*What is needed:* In the listing that follows, find the line with "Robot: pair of", then copy exactly from it through the line with "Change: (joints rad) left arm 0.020", leaving out every picture.

*Records to use:*
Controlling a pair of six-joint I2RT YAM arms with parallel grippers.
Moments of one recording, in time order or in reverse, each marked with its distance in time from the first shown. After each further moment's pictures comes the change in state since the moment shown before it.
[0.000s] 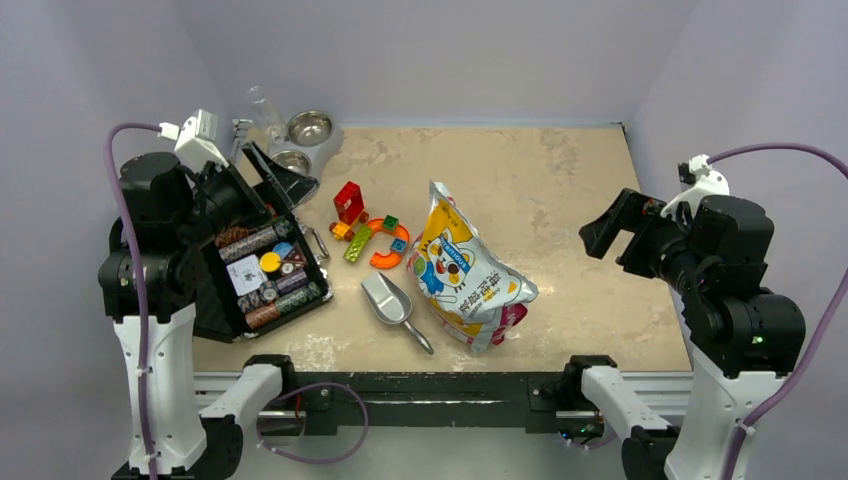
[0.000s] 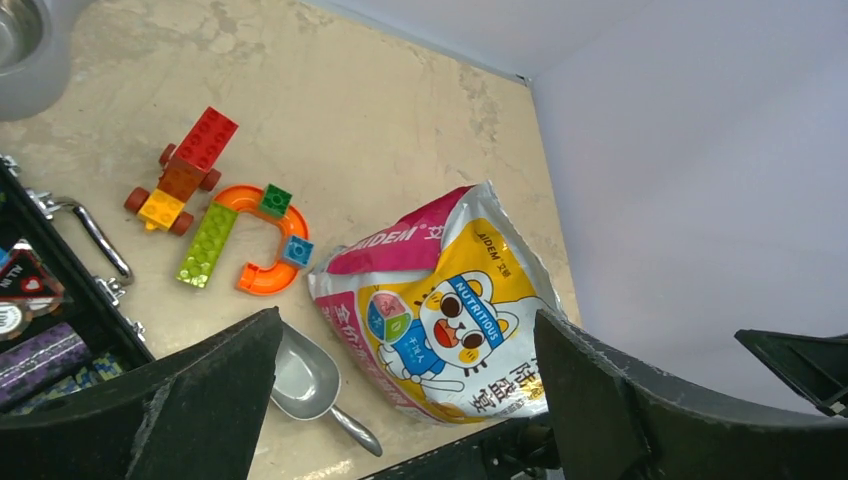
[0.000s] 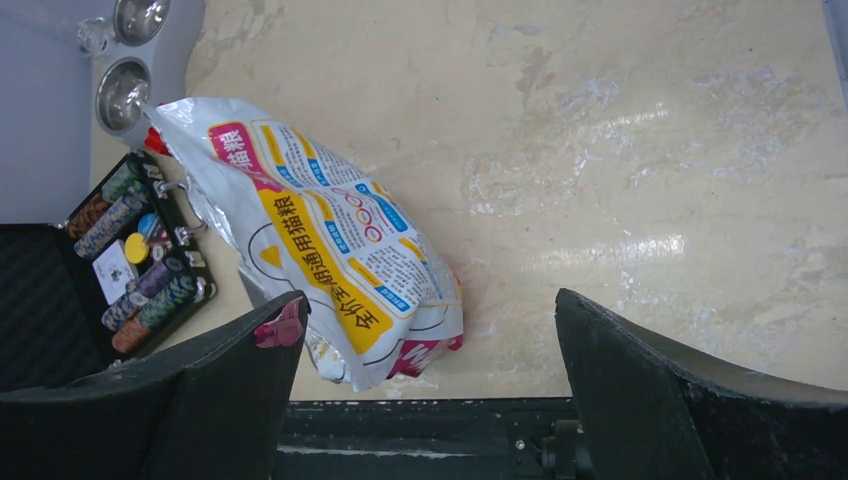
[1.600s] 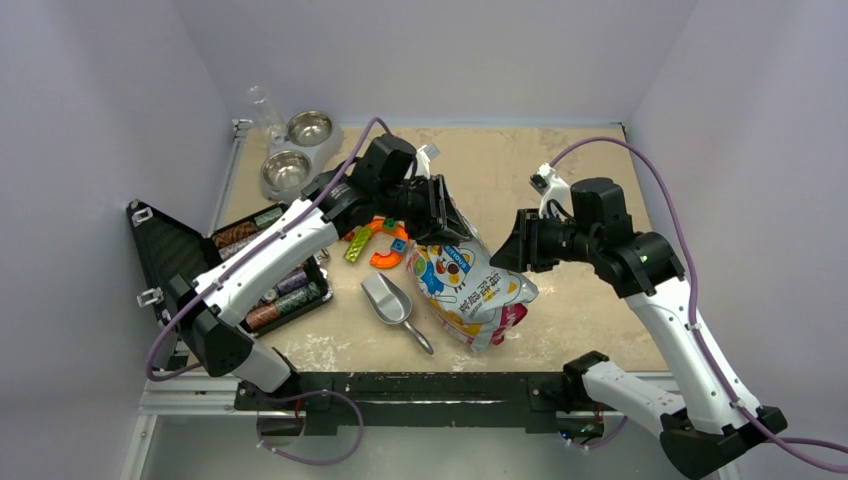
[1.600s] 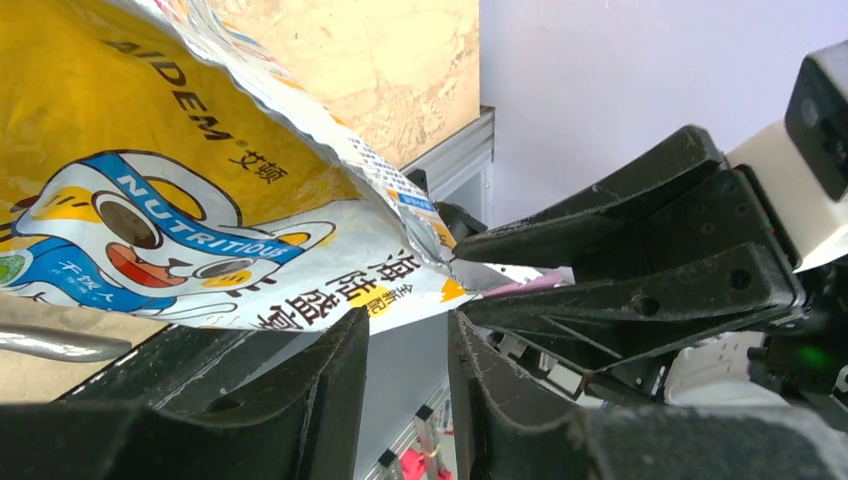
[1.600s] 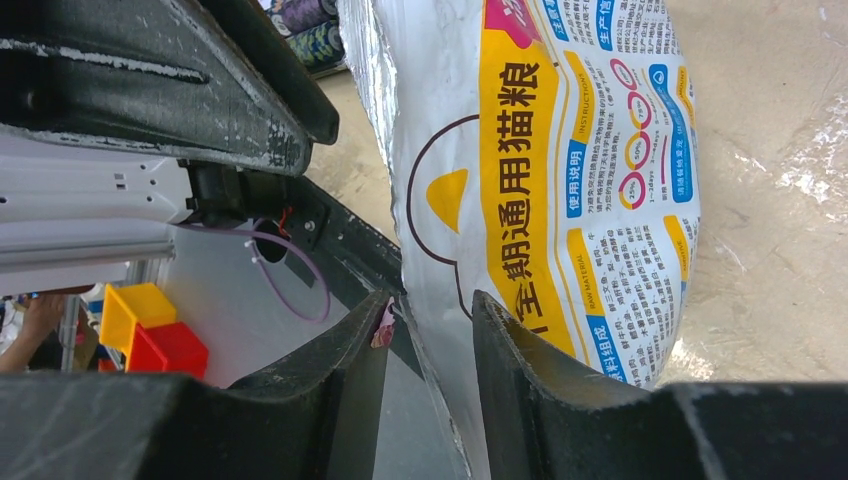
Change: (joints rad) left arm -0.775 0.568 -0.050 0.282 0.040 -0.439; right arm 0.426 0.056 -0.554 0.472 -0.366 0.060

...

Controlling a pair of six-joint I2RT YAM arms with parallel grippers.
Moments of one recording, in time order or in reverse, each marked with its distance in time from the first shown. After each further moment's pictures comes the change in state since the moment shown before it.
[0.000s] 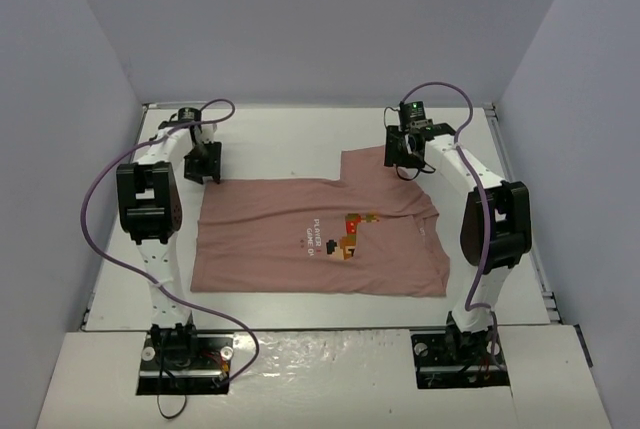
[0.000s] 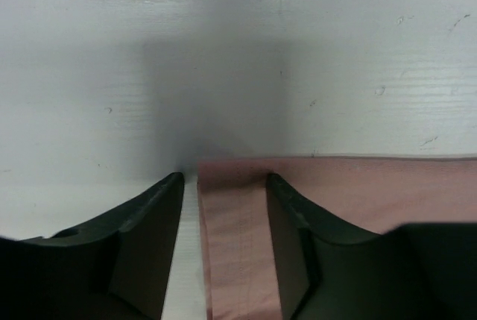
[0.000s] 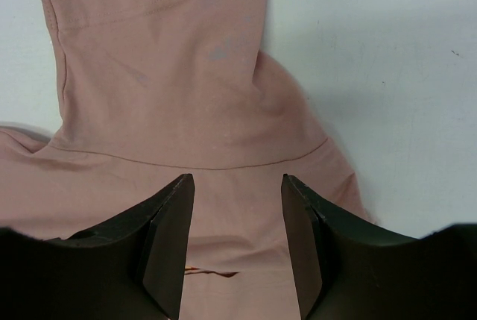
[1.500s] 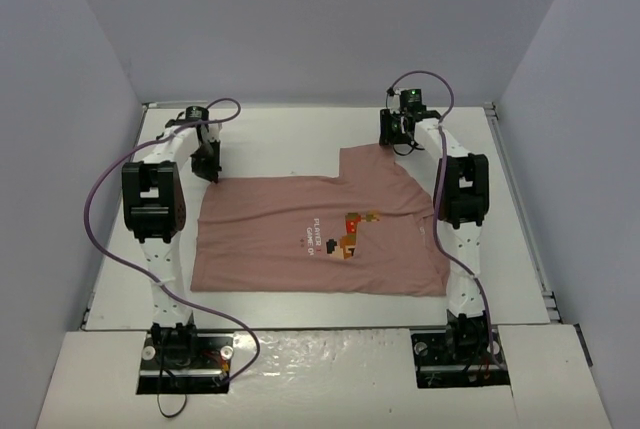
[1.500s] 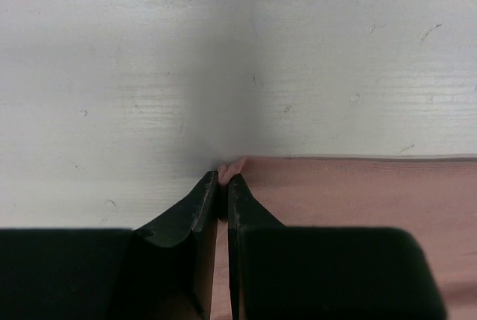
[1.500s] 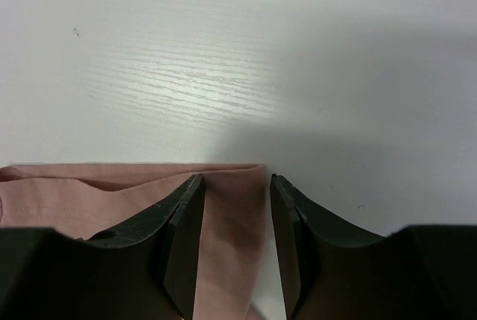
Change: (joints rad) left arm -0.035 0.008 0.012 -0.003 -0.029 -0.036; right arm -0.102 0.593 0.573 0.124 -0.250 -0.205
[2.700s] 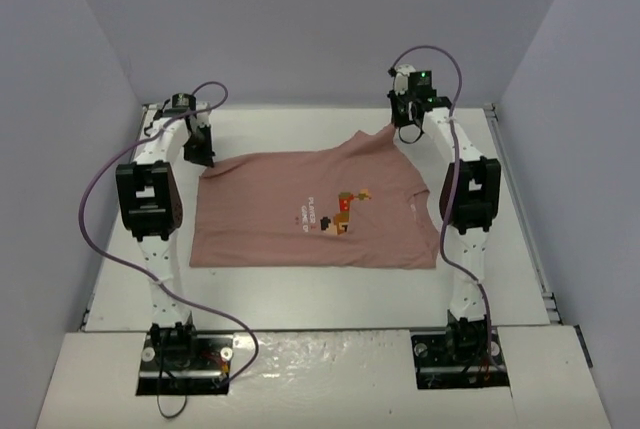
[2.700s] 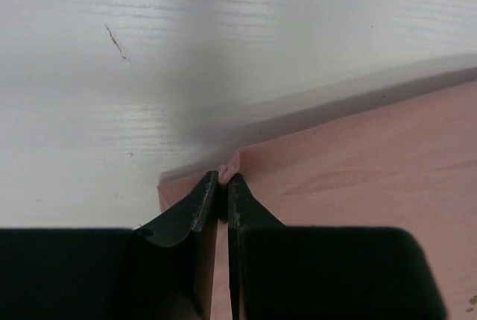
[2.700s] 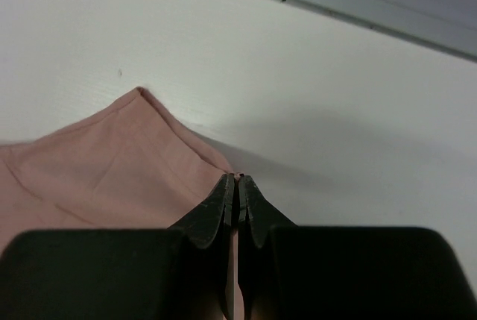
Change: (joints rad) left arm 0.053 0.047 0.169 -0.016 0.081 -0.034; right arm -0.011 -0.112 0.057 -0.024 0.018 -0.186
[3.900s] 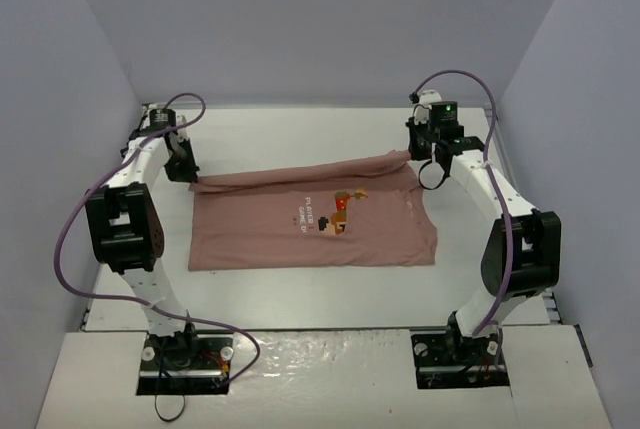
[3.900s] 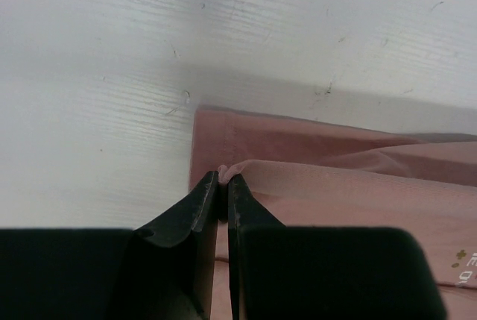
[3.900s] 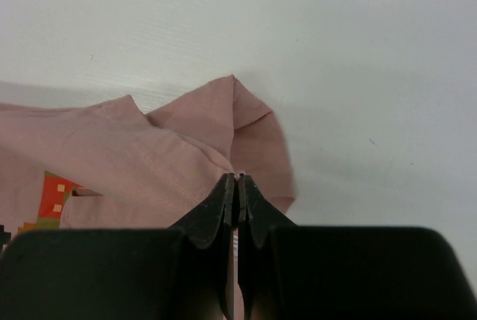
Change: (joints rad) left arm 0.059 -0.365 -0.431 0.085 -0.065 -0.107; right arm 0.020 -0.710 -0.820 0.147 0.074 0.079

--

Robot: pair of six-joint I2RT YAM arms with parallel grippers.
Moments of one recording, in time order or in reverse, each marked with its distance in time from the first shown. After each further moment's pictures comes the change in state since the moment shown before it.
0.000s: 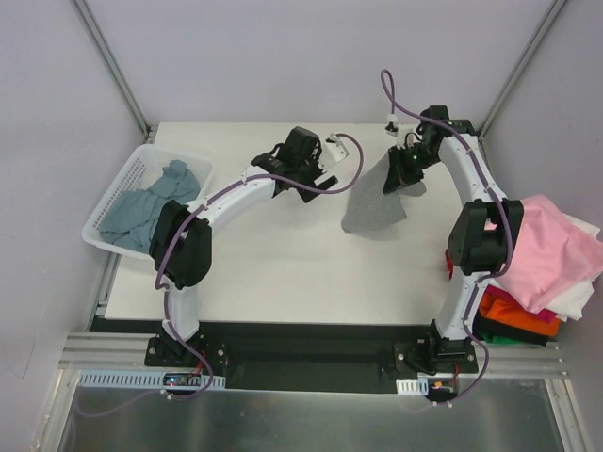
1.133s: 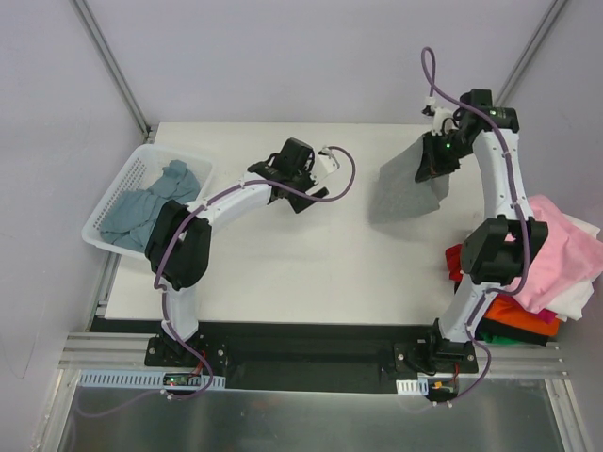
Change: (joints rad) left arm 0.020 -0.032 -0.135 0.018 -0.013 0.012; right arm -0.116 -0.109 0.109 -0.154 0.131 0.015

*Written reply:*
Robot: pair of six-joint I2RT YAM arms with parallel grippers.
Moments of one recording, in time order or in reverse, each marked with its distance in time from the first shown. After each further moment's pictures comes the change in state since the moment shown before it.
0.000s: 
1.133s: 
Change: (joints rad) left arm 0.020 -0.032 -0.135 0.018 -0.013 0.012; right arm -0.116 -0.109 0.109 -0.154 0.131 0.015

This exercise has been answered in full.